With the right SaaS metrics and processes in place, you have your hands on valuable insight to maintain profitable, long-lasting relationships with your customers.
Whether customer interactions are in person or remote, the viability of a business is still reliant on building these strong connections. Every Software as a Service (SaaS) company should be able to predict customer success to better manage revenue and profit. To demonstrate the return on investment (ROI) of your hard work, tracking and calculating SaaS customer success metrics is a must!
Why Track Customer Success Metrics?
When businesses invest time and energy into tracking customer success and understanding what’s working and what’s falling short, it helps to grow your product and keeps your customers thriving.
SaaS companies run a unique business model that is much more customer-focused than more traditional business models. This means they need a unique set of key customer success metrics to make sure that their business is on track and growing in a sustainable way.
Calculating SaaS metrics and tracking them to figure out how well your users understand the full value of your product will help to answer some key questions. Are they happy with the way it works? Are they unaware of certain functionalities? Or are they just straight-up unsatisfied with the results they’ve had?
These insights can provide valuable information on how successful and satisfied your users are with your product, which can help steer your roadmap going forward and prevent churn down the line.
5 Key SaaS Metrics
Here are five SaaS metrics you should be focusing on to maximize value for your customers — and the formulas to calculate these metrics.
Customer Churn Rate
This SaaS metric refers to the number of customers a business lost within a given time period. It’s a metric the company as a whole should care about. Marketing, sales and service departments should assess the data from churned customers for noteworthy insights.

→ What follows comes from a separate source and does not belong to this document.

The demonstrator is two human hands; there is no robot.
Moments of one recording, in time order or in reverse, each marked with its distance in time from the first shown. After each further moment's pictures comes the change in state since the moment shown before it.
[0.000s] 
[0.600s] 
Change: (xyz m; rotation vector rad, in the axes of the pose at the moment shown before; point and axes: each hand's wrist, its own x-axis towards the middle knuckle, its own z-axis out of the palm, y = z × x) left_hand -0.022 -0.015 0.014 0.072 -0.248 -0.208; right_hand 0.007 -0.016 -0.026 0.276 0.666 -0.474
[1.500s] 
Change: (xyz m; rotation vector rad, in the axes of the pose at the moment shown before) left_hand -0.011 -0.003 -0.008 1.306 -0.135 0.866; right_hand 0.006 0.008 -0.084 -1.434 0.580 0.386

Customer Churn Rate = Churned Customers in Period / Total Customers at Start of Period
Customer Retention Cost
Customer retention cost helps determine how much you’re spending to retain a customer. Retention figures can be calculated using total purchases over a period mitigated by retention expenditures, churn, acquisition costs and general overhead. The good news is that the costs associated with repeat business are usually significantly lower.
Customer Retention Cost = Total Retention Cost for All Contracts Up for Renewal / Number of Contracts Up For Renewal
Net Promoter Score
This SaaS metric is the general health indicator for the business. It’s the percentage of customers rating their likelihood to recommend a company, product or service. Getting customers to advocate for the business and share their success stories drives down the customer acquisition cost and supercharges the business.
Net Promoter Score = (Total of Promoter Scores / Number of Respondents) – (Total of Detractor Scores / Number of Respondents)
Customer Lifetime Value
Customer lifetime value is the average amount of revenue a customer generates during their entire relationship with the company. It must account for customer acquisition costs, ongoing sales and marketing expenses, operating expenses and the cost required to manufacture the product and services the company is selling. This metric is a great way to assess customer profitability in knowing how much you should be spending on customer acquisition.
Customer Lifetime Value = Average Value of Sale × Number of Transactions × Retention Time Period × Profit Margin
Renewal Rate
SaaS renewal metrics track the percentage of customers who renew at the end of the subscription period. A high renewal rate is indicative of customer success because it implies stable, recurring revenue from current customers. As a result, it allows you to focus more attention towards acquiring new customers.
Renewal Rate = (Dollar Value of Renewed Contracts + Growth) / Total Dollar Value of Contracts Up For Renewal
The world of SaaS is one of engagement and collaboration. You want customers to be able to confidently move through your system and interact with it in a successful way. Calculating SaaS metrics and tracking them over time is great for benchmarking and finding new ways to constantly improve.